Records for the exercise ->
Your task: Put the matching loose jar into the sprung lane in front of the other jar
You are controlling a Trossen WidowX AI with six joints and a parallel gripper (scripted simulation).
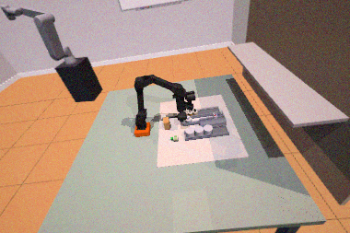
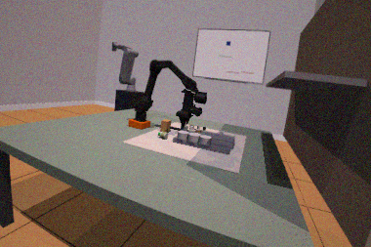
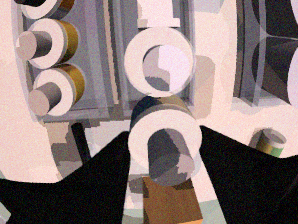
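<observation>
Right now my gripper tip is 9 cm short of the white mat, 5 cm above it and 1 cm to the left of it. Round my gripper tip: grey lane rack: 18 cm ahead, 3 cm below; then tan block: 11 cm behind, 3 cm to the right, 2 cm below.
</observation>
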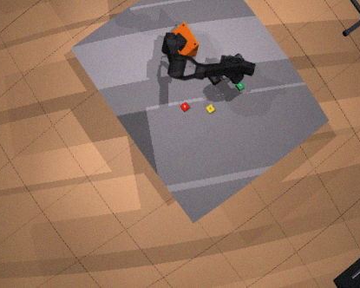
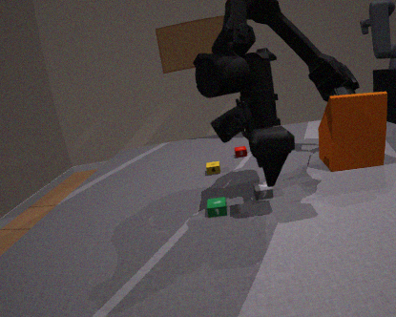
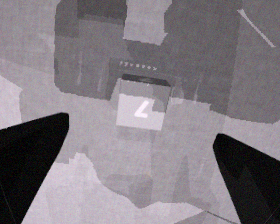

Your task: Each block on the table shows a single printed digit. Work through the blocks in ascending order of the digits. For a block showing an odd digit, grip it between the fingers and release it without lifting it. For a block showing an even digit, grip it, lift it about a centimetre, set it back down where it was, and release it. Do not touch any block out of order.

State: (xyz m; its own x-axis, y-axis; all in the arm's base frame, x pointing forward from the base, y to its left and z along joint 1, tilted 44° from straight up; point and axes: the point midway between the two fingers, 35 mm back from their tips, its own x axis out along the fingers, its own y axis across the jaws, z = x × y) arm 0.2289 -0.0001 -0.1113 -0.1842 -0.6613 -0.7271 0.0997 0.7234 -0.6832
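The grey block is 10 mm ahead of my gripper tip and 30 mm below it. The rest, counted from my gripper tip: red block (250 mm to the right, 30 mm below); then yellow block (90 mm ahead, 160 mm to the right, 30 mm below); then green block (100 mm ahead, 30 mm to the left, 30 mm below).
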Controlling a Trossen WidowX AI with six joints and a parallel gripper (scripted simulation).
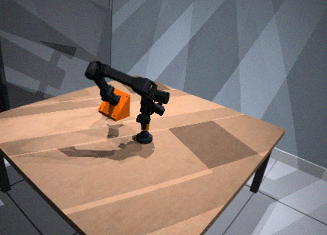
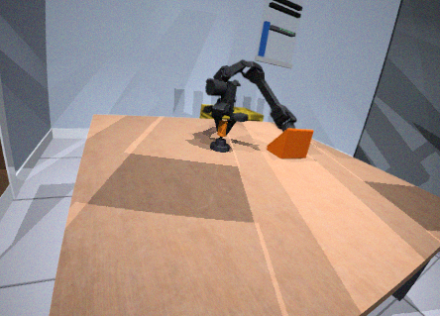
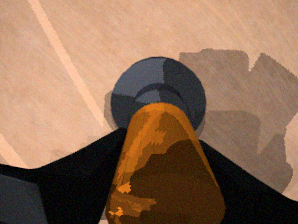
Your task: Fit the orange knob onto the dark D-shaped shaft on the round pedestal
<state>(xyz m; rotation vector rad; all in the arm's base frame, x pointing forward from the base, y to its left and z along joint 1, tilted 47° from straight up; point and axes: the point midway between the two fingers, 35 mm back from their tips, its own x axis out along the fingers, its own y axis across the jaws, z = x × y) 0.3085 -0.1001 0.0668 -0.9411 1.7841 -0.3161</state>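
Now: gripper tip 20 mm below the orange knob. The rest, counted from my gripper tip: round pedestal: 40 mm below.
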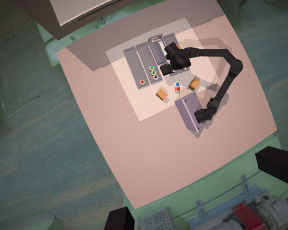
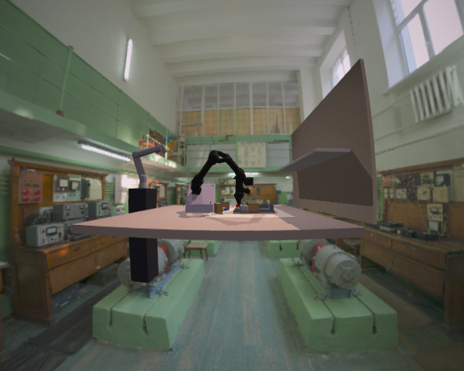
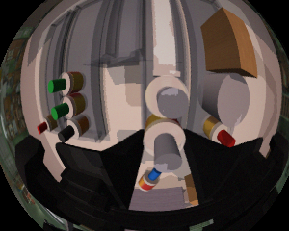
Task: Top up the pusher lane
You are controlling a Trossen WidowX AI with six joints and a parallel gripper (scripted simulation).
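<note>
Right now my gripper tip is 80 mm to the left of the grey disc, 40 mm short of it and 20 mm above it. From my gripper tip the other things lie so: orange box (110 mm ahead, 80 mm to the right, 10 mm below).
</note>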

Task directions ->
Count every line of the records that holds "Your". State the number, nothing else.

Response area ->
3